#### Work instructions:
From the listing below, set down exactly each line beginning with the one containing "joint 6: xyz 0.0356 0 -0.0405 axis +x" and ending with the last.

┌────────

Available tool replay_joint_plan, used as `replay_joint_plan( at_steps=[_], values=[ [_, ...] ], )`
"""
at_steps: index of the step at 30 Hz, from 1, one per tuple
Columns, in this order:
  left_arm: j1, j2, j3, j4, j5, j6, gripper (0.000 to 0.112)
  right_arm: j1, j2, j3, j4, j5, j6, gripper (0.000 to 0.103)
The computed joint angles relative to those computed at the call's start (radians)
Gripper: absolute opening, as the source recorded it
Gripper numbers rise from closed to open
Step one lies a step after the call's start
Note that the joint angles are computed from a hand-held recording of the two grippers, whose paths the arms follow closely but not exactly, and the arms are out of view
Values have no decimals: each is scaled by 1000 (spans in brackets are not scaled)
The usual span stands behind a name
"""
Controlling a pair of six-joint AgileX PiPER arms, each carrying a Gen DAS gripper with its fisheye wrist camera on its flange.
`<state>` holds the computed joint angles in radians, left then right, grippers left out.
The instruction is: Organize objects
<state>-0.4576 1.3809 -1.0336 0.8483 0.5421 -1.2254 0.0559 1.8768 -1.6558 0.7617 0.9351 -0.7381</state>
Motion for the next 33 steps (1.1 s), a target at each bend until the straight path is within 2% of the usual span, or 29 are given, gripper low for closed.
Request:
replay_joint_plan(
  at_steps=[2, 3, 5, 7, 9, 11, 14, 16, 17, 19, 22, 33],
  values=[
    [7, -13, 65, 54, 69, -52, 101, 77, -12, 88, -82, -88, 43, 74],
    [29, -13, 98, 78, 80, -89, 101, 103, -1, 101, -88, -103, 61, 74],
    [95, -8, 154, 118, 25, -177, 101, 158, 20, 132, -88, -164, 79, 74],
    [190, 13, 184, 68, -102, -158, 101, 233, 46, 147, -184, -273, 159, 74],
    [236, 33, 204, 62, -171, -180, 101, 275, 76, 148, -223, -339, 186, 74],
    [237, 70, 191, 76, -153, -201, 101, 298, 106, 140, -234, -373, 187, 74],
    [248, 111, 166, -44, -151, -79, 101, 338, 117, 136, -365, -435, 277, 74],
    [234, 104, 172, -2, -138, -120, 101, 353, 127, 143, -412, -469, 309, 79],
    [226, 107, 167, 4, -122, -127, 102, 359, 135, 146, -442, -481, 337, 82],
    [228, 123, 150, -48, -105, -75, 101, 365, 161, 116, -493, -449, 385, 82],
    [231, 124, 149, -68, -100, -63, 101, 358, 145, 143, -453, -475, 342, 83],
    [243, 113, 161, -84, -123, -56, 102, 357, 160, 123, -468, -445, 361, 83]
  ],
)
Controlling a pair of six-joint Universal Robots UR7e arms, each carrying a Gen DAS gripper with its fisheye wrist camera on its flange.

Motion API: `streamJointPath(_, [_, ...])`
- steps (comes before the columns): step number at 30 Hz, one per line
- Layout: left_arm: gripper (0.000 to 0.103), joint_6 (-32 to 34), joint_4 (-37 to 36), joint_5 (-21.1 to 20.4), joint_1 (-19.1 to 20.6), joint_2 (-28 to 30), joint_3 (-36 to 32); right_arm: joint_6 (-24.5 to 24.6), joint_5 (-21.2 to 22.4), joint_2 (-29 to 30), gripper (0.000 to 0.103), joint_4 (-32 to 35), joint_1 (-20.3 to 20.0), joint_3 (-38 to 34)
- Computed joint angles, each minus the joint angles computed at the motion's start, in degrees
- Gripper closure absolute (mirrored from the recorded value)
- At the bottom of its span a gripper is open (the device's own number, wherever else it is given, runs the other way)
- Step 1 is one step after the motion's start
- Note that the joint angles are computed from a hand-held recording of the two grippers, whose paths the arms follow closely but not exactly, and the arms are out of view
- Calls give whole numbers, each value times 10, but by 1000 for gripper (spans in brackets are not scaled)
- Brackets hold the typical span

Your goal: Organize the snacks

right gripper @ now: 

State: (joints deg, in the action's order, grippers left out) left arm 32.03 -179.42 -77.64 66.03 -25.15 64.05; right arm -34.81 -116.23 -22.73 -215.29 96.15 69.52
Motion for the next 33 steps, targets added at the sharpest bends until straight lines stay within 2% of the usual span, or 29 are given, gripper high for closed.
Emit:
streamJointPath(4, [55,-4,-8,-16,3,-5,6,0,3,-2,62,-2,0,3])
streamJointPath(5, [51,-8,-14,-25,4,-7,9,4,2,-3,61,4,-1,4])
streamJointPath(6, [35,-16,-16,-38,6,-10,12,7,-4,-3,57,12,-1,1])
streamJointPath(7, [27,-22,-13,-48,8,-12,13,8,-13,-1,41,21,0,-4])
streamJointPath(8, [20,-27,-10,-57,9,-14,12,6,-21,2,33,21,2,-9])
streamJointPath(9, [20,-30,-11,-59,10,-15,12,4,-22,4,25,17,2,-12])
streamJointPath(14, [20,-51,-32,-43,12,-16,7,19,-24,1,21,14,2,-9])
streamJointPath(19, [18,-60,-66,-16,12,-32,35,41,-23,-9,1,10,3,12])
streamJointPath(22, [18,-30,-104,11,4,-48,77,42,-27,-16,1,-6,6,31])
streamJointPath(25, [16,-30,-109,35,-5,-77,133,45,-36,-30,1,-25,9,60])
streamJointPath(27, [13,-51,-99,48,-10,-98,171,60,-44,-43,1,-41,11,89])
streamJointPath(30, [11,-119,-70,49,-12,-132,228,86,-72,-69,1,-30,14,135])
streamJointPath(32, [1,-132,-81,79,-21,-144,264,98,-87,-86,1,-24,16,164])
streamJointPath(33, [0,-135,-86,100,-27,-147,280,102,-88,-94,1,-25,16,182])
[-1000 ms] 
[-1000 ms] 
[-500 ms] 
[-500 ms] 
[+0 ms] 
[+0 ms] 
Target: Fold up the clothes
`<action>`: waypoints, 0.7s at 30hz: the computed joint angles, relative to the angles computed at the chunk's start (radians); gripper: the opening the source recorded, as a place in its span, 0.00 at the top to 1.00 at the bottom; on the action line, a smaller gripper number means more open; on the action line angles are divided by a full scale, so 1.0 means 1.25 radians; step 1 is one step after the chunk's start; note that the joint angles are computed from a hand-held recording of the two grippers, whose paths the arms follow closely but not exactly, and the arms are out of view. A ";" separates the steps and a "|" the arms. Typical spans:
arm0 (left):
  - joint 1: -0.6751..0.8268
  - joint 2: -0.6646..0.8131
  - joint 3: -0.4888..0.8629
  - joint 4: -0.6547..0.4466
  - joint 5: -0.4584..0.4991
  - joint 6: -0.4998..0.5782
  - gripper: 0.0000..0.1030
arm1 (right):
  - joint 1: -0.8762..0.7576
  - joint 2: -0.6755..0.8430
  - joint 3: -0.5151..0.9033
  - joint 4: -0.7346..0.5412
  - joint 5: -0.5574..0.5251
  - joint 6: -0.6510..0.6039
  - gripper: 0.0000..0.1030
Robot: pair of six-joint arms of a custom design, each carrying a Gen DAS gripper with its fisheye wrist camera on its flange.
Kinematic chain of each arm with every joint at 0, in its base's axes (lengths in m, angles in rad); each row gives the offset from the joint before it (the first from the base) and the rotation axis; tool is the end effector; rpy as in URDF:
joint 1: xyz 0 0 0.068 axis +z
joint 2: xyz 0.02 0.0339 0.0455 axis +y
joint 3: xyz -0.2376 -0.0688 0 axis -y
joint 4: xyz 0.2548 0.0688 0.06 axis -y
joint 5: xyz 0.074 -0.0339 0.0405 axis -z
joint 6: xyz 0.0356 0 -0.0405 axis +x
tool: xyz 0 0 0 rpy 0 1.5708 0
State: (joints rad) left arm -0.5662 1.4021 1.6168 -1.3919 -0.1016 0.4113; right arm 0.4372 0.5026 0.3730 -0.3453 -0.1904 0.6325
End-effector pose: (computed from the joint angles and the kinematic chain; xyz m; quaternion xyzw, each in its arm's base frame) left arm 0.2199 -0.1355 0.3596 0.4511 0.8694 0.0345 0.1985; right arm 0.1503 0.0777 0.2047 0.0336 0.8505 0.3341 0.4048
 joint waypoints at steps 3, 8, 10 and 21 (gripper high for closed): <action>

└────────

#### Task answer:
joint 6: xyz 0.0356 0 -0.0405 axis +x
tool: xyz 0 0 0 rpy 0 1.5708 0
State: (joints rad) left arm -0.5662 1.4021 1.6168 -1.3919 -0.1016 0.4113; right arm 0.4372 0.5026 0.3730 -0.3453 -0.1904 0.6325
End-effector pose: (computed from the joint angles and the kinematic chain; xyz m; quaternion xyzw, each in its arm's base frame) left arm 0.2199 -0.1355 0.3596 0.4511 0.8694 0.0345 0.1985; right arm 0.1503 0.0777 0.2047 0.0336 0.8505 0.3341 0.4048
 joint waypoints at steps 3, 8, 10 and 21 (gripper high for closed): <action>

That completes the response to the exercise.